In 1921, an officer of the 9th Sudanese battalion, the son of a
Dinka slave, Ali Abd al-Latif created the first political
organization, the Sudanese United Tribal Society, which demanded
independence. She issued a manifesto calling on Sudanese to armed
uprising.
During World War II, in June 1940, the Italian
army, operating from the territory of Abyssinia, occupied part of
the territory of Sudan, but already in 1941 the Italians were forced
to leave, and Sudan became an important base for the British armed
forces in Africa. Military units recruited from the local population
participated in hostilities in Eritrea, Egypt, Libya, Tunisia.
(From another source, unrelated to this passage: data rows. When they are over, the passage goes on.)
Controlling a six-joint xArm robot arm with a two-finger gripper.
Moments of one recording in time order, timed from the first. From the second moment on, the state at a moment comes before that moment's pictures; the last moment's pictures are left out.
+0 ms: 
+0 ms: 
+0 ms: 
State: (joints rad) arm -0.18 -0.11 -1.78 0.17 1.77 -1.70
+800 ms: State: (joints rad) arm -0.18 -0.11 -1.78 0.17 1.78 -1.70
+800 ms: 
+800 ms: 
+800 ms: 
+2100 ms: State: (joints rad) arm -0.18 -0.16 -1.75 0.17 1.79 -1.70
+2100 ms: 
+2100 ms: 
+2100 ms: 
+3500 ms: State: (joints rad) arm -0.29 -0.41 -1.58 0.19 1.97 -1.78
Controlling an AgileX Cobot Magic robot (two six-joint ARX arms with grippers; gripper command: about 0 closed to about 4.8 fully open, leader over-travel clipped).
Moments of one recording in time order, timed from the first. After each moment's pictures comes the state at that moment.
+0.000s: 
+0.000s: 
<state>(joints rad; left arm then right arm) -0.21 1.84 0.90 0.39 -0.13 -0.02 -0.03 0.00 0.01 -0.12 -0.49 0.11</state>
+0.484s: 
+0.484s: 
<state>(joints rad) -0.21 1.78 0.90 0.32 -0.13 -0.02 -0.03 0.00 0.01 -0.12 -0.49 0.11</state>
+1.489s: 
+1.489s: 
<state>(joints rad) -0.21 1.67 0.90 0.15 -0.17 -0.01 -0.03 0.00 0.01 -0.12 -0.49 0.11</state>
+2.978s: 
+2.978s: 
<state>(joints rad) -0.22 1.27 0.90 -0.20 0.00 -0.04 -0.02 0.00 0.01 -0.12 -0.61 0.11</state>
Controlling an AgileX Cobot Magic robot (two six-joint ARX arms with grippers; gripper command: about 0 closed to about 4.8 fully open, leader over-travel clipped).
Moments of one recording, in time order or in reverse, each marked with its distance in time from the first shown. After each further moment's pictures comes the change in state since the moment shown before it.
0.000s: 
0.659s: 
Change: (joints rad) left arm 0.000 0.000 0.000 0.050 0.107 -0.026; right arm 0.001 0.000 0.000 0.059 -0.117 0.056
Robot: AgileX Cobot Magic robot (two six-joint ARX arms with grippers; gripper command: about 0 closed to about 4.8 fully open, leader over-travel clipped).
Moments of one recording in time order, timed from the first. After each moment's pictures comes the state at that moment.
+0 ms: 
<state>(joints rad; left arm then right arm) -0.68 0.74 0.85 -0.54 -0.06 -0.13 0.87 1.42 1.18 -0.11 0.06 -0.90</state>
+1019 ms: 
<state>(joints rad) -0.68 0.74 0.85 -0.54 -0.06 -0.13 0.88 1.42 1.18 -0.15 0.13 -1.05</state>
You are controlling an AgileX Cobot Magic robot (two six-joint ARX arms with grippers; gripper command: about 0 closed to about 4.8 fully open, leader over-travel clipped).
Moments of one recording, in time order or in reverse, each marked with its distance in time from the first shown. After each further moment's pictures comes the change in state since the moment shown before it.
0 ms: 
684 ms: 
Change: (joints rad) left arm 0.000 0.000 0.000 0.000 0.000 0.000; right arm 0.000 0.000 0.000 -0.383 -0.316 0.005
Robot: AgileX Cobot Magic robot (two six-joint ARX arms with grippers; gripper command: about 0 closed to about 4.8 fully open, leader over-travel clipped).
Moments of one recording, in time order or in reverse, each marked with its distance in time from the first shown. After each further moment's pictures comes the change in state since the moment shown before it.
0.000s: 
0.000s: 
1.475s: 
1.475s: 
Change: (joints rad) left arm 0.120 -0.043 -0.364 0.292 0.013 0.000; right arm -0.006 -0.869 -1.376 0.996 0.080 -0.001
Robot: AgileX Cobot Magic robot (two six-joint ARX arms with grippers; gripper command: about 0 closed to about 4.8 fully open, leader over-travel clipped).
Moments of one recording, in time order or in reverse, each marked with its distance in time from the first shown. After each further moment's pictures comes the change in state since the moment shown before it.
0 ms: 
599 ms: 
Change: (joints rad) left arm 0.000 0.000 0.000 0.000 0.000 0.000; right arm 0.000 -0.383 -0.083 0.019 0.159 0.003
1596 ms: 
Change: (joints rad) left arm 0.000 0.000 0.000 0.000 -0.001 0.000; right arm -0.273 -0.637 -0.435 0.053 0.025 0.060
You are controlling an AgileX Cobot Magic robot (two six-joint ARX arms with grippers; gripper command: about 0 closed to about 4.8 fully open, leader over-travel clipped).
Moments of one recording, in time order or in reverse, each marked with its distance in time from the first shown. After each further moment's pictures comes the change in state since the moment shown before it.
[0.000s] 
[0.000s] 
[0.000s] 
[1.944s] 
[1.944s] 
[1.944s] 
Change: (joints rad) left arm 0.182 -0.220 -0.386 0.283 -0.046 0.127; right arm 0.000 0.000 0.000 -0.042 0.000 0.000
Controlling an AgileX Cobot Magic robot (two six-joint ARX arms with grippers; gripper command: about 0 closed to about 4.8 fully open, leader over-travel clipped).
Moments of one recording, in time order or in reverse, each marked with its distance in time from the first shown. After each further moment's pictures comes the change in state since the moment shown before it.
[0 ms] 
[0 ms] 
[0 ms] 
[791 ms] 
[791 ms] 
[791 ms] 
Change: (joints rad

Participation in the war had positive consequences for Sudan -
the growth of national industry, the activation of political life,
the emergence of political parties, trade unions, and the
strengthening of aspirations for independence.
On October 15, 1951, the Egyptian Parliament approved the law on
the termination of the Anglo-Egyptian Treaty of 1936 and the
Anglo-Egyptian Agreement of 1899, the Egyptian King Farouk was
proclaimed King of Egypt and Sudan.
After the July Revolution
of 1952, Egypt recognized the right of the Sudanese people to
self-determination. In November 1953, parliamentary elections were
held in Sudan, and in 1954 a government of transitional
self-government was created. In August 1955, the Sudanese parliament
decided on the final termination of the condominium, and in the same
year the British and Egyptian troops were withdrawn from Sudan.
On January 1, 1956, Sudan was proclaimed an independent state.